Project Background
DoorDash is piloting an AI-assisted support tool for merchant support agents to reduce average handle time and improve case resolution quality. The pilot is already built and ready to run with 40 agents across two regional support hubs, but leadership wants a clear definition of success before approving a broader rollout to 1,200 agents.
You are the program manager responsible for pilot execution and scale-readiness planning. The pilot must run for 6 weeks and produce a recommendation for whether to scale, extend, or stop the program before the next quarterly planning cycle.
Key Stakeholders
The VP of Support wants measurable productivity gains this quarter. The Head of Quality is concerned that faster handling could reduce resolution accuracy. The Engineering Manager wants to avoid scaling a tool that still creates workflow instability. Finance will only approve broader rollout if the pilot shows a credible path to at least $1.5M in annualized savings.
Constraints
- Pilot duration is fixed at 6 weeks
- Budget remaining is $180,000
- Team is 8 people: 3 engineers, 1 data analyst, 1 PM, 1 operations lead, 2 QA specialists
- No additional headcount can be added before scale decision
- Tool can only be enabled for English-language merchant support tickets during the pilot
- Legal requires human review on all refund-related recommendations
Complications
- Two weeks into the pilot, agents report that the tool is helpful for simple tickets but unreliable for policy-edge cases.

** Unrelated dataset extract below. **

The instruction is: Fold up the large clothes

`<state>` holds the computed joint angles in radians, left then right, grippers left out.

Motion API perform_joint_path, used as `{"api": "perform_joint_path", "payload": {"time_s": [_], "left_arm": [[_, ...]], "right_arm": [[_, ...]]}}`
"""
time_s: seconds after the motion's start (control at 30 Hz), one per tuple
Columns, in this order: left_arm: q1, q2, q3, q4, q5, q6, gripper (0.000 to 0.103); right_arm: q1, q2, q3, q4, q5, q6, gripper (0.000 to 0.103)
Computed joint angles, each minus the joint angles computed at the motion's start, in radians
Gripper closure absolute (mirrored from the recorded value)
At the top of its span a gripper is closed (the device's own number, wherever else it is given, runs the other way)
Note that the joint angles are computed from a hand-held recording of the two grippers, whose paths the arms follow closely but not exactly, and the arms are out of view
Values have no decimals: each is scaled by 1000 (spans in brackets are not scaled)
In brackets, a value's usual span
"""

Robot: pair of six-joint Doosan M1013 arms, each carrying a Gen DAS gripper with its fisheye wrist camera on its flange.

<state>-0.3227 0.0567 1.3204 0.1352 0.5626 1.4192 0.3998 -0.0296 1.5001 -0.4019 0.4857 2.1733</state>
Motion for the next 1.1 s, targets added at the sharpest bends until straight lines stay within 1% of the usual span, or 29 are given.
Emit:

- The VP of Support is pushing to declare success early if handle time improves by 10%, even if quality metrics are still inconclusive.
- Engineering has identified a latency issue that affects 8% of pilot sessions during peak hours.
Your Task
- Define the pilot success criteria, including primary metrics, guardrails, and scale gates.
- Create an execution plan for running the pilot and making a scale/no-scale decision.
- Explain how you would handle conflicting stakeholder definitions of success.
- Propose a risk mitigation and rollback approach if pilot results are mixed.
- Recommend whether broad rollout should be full, phased, or delayed based on your framework.